» **WHAT THE EXERCISE ASKS**
Print all of the data exactly, with no line missing.
START DATA SECTION
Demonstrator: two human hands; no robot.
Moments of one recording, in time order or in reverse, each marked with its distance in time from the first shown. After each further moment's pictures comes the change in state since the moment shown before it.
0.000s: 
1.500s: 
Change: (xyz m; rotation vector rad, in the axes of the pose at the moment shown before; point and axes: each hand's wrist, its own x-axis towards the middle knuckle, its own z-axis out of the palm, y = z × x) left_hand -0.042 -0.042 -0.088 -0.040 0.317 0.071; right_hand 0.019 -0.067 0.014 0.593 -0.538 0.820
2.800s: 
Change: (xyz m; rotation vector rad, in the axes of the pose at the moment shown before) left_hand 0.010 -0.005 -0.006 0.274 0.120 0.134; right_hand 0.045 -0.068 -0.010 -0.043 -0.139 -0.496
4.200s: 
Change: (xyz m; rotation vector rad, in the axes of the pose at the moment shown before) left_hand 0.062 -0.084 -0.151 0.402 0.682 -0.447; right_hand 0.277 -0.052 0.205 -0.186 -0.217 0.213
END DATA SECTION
» **ANSWER TO THE PROBLEM**
Demonstrator: two human hands; no robot.
Moments of one recording, in time order or in reverse, each marked with its distance in time from the first shown. After each further moment's pictures comes the change in state since the moment shown before it.
0.000s: 
1.500s: 
Change: (xyz m; rotation vector rad, in the axes of the pose at the moment shown before; point and axes: each hand's wrist, its own x-axis towards the middle knuckle, its own z-axis out of the palm, y = z × x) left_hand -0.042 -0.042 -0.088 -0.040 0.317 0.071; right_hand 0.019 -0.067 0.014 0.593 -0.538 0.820
2.800s: 
Change: (xyz m; rotation vector rad, in the axes of the pose at the moment shown before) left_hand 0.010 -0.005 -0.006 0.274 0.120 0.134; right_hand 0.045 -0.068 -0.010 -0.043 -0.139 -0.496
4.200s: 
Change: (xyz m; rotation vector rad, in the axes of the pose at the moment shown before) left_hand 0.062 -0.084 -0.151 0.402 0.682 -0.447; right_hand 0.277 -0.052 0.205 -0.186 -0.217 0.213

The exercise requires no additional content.